§ **Instructions for the task**
Word for word, copy the entire listing below, but do not carry over any pictures.

[Data supplied Boundary: Start]

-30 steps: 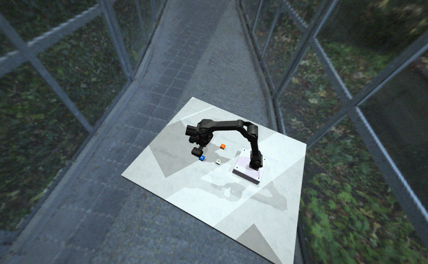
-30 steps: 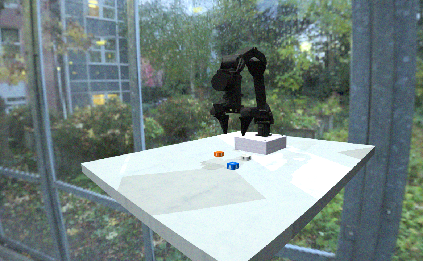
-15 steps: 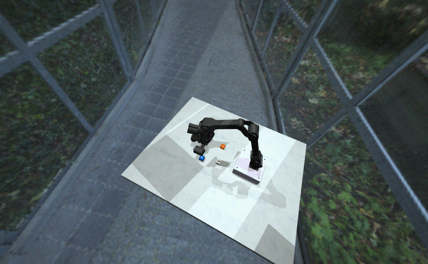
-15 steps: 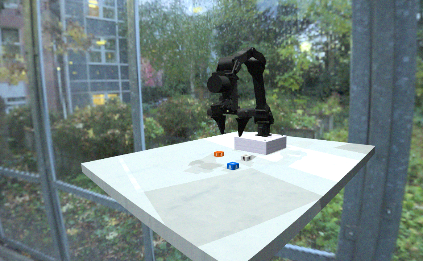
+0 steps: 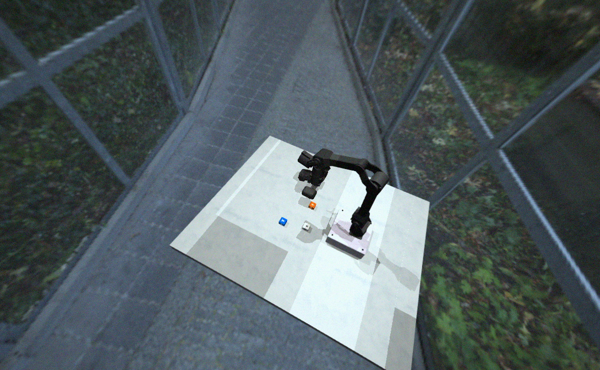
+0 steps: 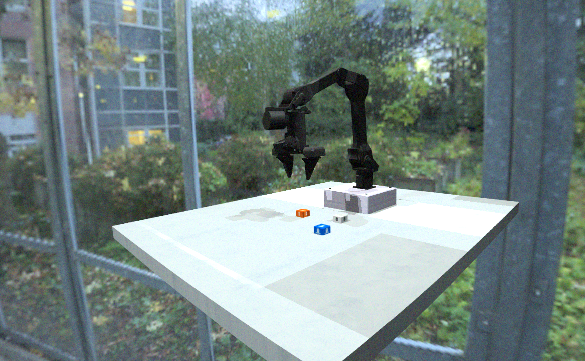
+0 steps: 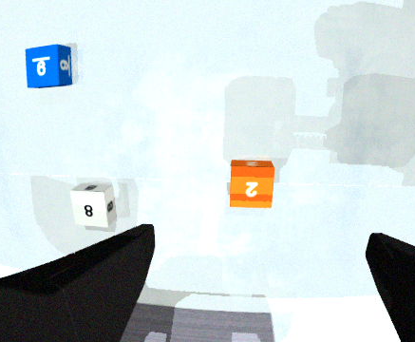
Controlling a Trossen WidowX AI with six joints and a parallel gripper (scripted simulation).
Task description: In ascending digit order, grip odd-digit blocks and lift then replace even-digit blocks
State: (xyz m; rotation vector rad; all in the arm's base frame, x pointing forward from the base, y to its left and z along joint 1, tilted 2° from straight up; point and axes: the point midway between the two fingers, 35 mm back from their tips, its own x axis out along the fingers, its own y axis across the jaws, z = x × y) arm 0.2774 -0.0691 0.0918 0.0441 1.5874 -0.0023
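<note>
Now: gripper tip 110 mm above the orange block and 20 mm past it. Round my gripper tip: white block (130 mm to the left, 110 mm below, 40 mm behind); blue block (160 mm to the left, 110 mm below, 80 mm ahead).
</note>
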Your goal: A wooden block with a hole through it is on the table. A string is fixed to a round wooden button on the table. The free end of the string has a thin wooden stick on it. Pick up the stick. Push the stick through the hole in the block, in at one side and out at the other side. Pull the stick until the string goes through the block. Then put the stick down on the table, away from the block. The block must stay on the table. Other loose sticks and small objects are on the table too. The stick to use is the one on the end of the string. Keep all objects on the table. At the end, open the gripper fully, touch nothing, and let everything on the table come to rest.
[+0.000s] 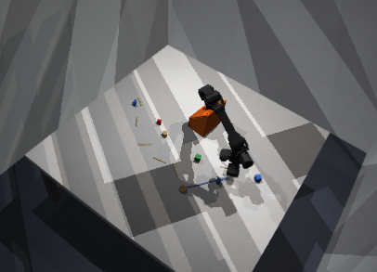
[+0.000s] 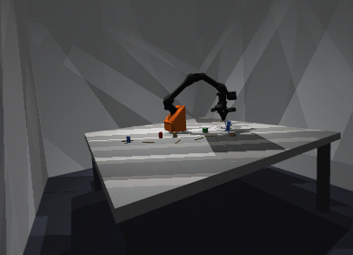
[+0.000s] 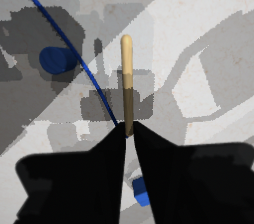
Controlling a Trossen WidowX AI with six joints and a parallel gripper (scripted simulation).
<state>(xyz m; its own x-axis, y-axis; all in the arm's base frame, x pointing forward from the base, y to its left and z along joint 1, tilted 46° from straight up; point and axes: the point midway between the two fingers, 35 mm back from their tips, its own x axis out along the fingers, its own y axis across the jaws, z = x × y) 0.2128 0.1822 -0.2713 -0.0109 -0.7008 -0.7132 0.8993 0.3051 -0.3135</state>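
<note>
Right now my gripper tip is 20 cm to the left of the green block, 4 cm short of it and 4 cm above it. Also, from my gripper tip: blue cylinder: 8 cm ahead, 4 cm below, 2 cm to the right; then thin wooden stick: 1 cm to the right, 1 cm ahead; then blue cube: 12 cm to the left, 9 cm behind, 4 cm below.
</note>
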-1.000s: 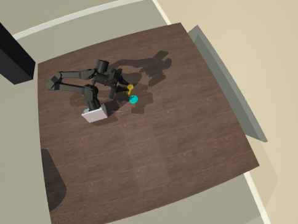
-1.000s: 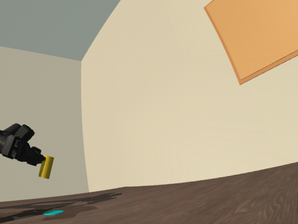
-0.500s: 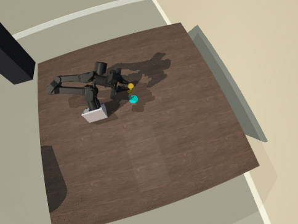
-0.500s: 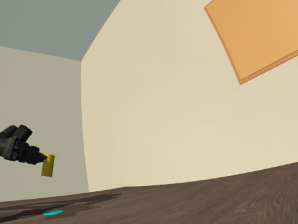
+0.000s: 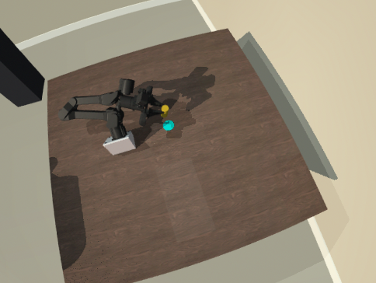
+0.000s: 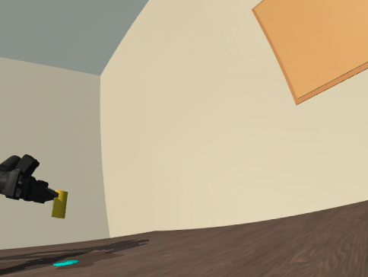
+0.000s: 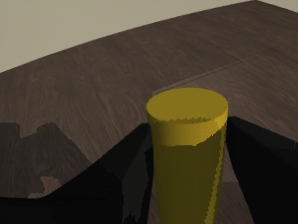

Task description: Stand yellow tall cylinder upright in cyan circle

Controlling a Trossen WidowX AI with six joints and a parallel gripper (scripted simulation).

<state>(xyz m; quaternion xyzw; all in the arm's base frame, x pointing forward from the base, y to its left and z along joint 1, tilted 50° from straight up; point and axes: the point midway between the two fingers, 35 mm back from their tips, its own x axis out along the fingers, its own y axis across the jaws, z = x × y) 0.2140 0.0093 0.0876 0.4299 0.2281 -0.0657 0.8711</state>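
The cyan circle is 160 mm below my gripper tip. From my gripper tip the other things lie so: yellow tall cylinder (20 mm below).
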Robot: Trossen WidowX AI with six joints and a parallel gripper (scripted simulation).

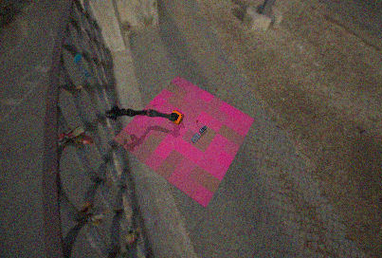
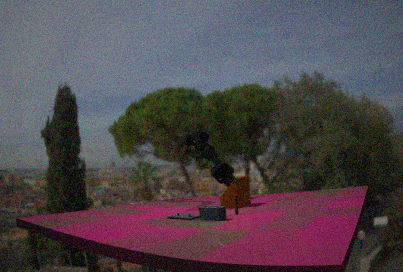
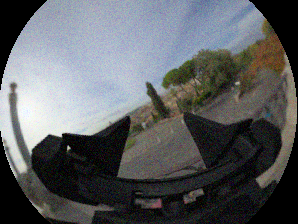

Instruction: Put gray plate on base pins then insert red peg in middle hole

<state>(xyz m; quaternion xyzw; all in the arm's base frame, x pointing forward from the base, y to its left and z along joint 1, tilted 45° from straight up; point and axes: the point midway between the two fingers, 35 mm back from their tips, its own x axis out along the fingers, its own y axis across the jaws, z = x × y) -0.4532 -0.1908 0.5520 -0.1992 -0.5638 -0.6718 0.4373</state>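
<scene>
Now: the gray plate 820 mm ahead of my gripper tip, 650 mm to the left of it and 330 mm below it. From my gripper tip the other things lie so: red peg 700 mm ahead, 690 mm to the left, 330 mm below.
</scene>
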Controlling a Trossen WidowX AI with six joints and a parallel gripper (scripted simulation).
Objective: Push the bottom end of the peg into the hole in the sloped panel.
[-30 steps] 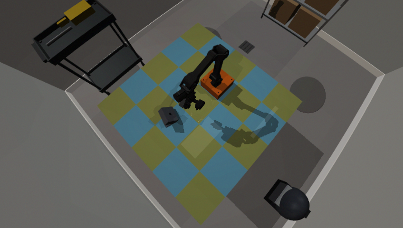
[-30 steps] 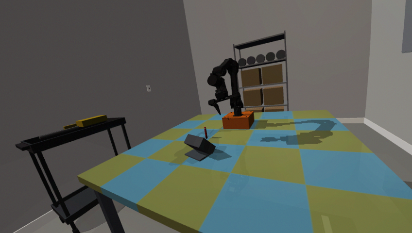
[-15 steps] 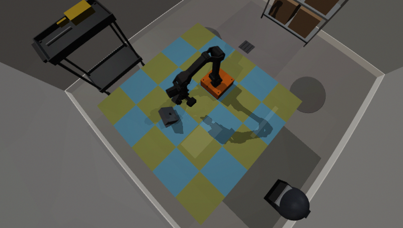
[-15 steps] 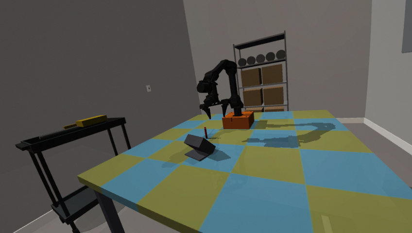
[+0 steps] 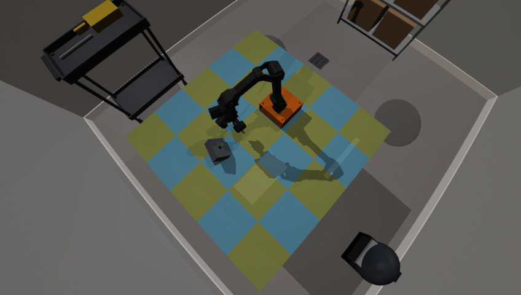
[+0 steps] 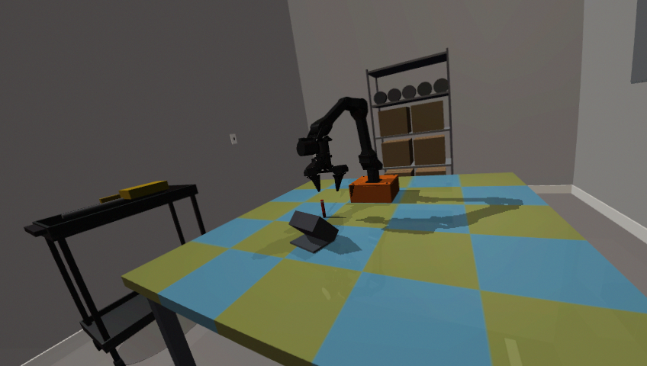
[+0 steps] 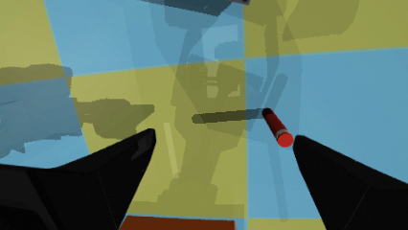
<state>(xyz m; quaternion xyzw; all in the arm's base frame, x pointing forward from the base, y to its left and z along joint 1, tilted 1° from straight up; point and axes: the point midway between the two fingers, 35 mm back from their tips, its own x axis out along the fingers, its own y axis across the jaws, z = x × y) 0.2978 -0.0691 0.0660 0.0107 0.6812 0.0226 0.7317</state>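
The red round peg is 20 mm behind my gripper tip, 60 mm to the right of it and 70 mm below it. Round my gripper tip: dark sloped panel 170 mm ahead, 40 mm to the left, 80 mm below.
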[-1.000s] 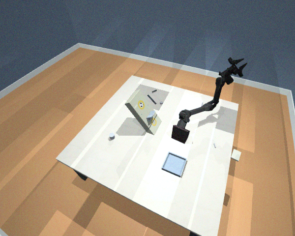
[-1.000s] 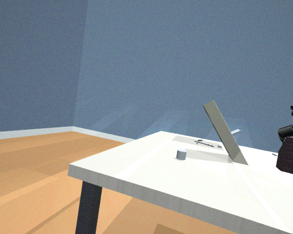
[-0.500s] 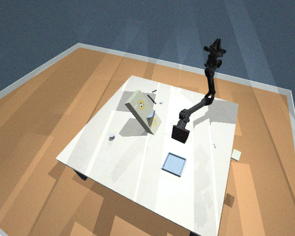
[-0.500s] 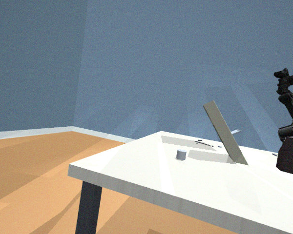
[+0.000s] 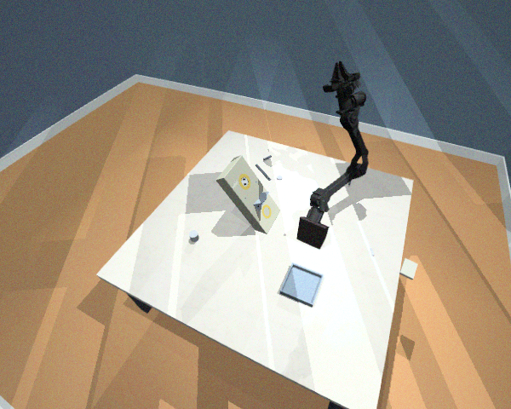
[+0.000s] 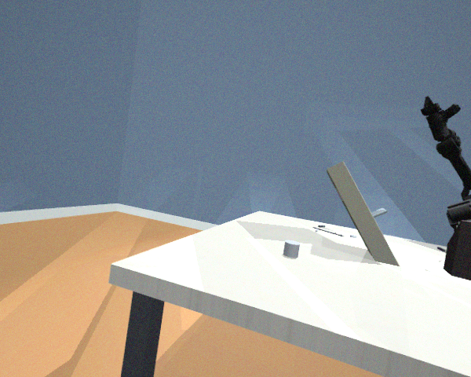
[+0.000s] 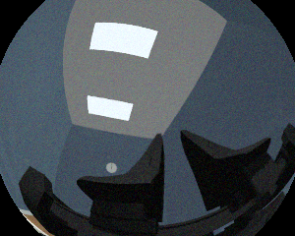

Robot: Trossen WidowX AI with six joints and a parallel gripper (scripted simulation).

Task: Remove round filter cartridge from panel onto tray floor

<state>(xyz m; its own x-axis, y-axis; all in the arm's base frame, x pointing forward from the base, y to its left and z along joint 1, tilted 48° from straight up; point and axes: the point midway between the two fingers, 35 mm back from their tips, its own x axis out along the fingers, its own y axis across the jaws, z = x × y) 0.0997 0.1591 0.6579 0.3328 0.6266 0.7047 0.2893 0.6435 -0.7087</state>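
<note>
Right now the round pale grey filter cartridge is 48 cm below my gripper tip, 44 cm to the left of it and 22 cm ahead of it. From my gripper tip the other things lie so: service panel: 55 cm below, 44 cm to the left, 17 cm ahead; then blue-grey tray: 69 cm below, 66 cm to the left, 25 cm behind.
</note>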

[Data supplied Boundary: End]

§ **Written solution**
-30 steps: 
-30 steps: 
-15 steps: 
-15 steps: 
+0 steps: 
+0 steps: 
+0 steps: 
Controlling a Trossen WidowX AI with six joints and a parallel gripper (scripted simulation).
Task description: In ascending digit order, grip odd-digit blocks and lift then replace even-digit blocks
State: (xyz m; rotation vector rad; all in the arm's base frame, x pointing forward from the base, y to its left and z along joint 1, tilted 2° from straight up; point and axes: the point midway between the two fingers, 35 mm back from their tips, its own x axis out along the fingers, its own y axis across the jaws, z = x × y) arm 0.2774 -0.0691 0.0918 0.0441 1.5874 -0.0023
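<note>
Now: gripper tip 110 mm above the orange block and 20 mm past it. Round my gripper tip: white block (130 mm to the left, 110 mm below, 40 mm behind); blue block (160 mm to the left, 110 mm below, 80 mm ahead).
</note>
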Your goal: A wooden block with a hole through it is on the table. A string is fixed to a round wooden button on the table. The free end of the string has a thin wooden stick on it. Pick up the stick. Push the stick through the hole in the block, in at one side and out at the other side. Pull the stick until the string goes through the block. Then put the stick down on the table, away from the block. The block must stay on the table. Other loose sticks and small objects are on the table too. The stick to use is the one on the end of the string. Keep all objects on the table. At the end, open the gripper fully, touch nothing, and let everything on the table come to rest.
[+0.000s] 
[+0.000s] 
[+0.000s] 
Controlling a Trossen WidowX AI with six joints and a parallel gripper (scripted simulation).
<state>(xyz m; its own x-axis, y-axis; all in the arm's base frame, x pointing forward from the base, y to its left and z along joint 1, tilted 46° from straight up; point and axes: the point midway between the two fingers, 35 mm back from their tips, its own x axis out along the fingers, its own y axis across the jaws, z = x × y) 0.2128 0.1822 -0.2713 -0.0109 -0.7008 -0.7132 0.8993 0.3051 -0.3135</state>
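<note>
Right now my gripper tip is 20 cm to the left of the green block, 4 cm short of it and 4 cm above it. Also, from my gripper tip: blue cylinder: 8 cm ahead, 4 cm below, 2 cm to the right; then thin wooden stick: 1 cm to the right, 1 cm ahead; then blue cube: 12 cm to the left, 9 cm behind, 4 cm below.
</note>
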-1.000s: 
-1.000s: 
-0.500s: 
-0.500s: 
+0.000s: 
+0.000s: 
+0.000s: 

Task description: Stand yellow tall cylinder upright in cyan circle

Controlling a Trossen WidowX AI with six joints and a parallel gripper (scripted simulation).

<state>(xyz m; quaternion xyzw; all in the arm's base frame, x pointing forward from the base, y to its left and z along joint 1, tilted 50° from straight up; point and axes: the point midway between the two fingers, 35 mm back from their tips, its own x axis out along the fingers, its own y axis across the jaws, z = x × y) 0.2140 0.0093 0.0876 0.4299 0.2281 -0.0657 0.8711</state>
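The cyan circle is 160 mm below my gripper tip. From my gripper tip the other things lie so: yellow tall cylinder (20 mm below).
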Robot: Trossen WidowX AI with six joints and a parallel gripper (scripted simulation).


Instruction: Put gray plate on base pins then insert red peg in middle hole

<state>(xyz m; quaternion xyzw; all in the arm's base frame, x pointing forward from the base, y to its left and z along joint 1, tilted 45° from straight up; point and axes: the point midway between the two fingers, 35 mm back from their tips, its own x axis out along the fingers, its own y axis across the jaws, z = x × y) -0.4532 -0.1908 0.5520 -0.1992 -0.5638 -0.6718 0.4373</state>
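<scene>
Now: the gray plate 820 mm ahead of my gripper tip, 650 mm to the left of it and 330 mm below it. From my gripper tip the other things lie so: red peg 700 mm ahead, 690 mm to the left, 330 mm below.
</scene>
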Controlling a Trossen WidowX AI with six joints and a parallel gripper (scripted simulation).
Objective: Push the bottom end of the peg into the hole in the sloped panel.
[-30 steps] 
[-30 steps] 
[-15 steps] 
[-15 steps] 
[+0 steps] 
[+0 steps] 
[+0 steps] 
<state>(xyz m; quaternion xyzw; all in the arm's base frame, x pointing forward from the base, y to its left and z along joint 1, tilted 1° from straight up; point and axes: the point midway between the two fingers, 35 mm back from their tips, its own x axis out along the fingers, its own y axis across the jaws, z = x × y) 0.2978 -0.0691 0.0660 0.0107 0.6812 0.0226 0.7317</state>
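The red round peg is 20 mm behind my gripper tip, 60 mm to the right of it and 70 mm below it. Round my gripper tip: dark sloped panel 170 mm ahead, 40 mm to the left, 80 mm below.
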[-1.000s] 
[-1.000s] 
[-0.500s] 
[-0.500s] 
[+0.000s] 
[+0.000s] 
[+0.000s] 

Robot: Trossen WidowX AI with six joints and a parallel gripper (scripted simulation).

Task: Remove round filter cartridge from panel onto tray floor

<state>(xyz m; its own x-axis, y-axis; all in the arm's base frame, x pointing forward from the base, y to its left and z along joint 1, tilted 48° from straight up; point and axes: the point midway between the two fingers, 35 mm back from their tips, its own x axis out along the fingers, its own y axis across the jaws, z = x × y) 0.0997 0.1591 0.6579 0.3328 0.6266 0.7047 0.2893 0.6435 -0.7087</state>
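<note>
Right now the round pale grey filter cartridge is 48 cm below my gripper tip, 44 cm to the left of it and 22 cm ahead of it. From my gripper tip the other things lie so: service panel: 55 cm below, 44 cm to the left, 17 cm ahead; then blue-grey tray: 69 cm below, 66 cm to the left, 25 cm behind.
</note>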

This concludes the answer to the exercise.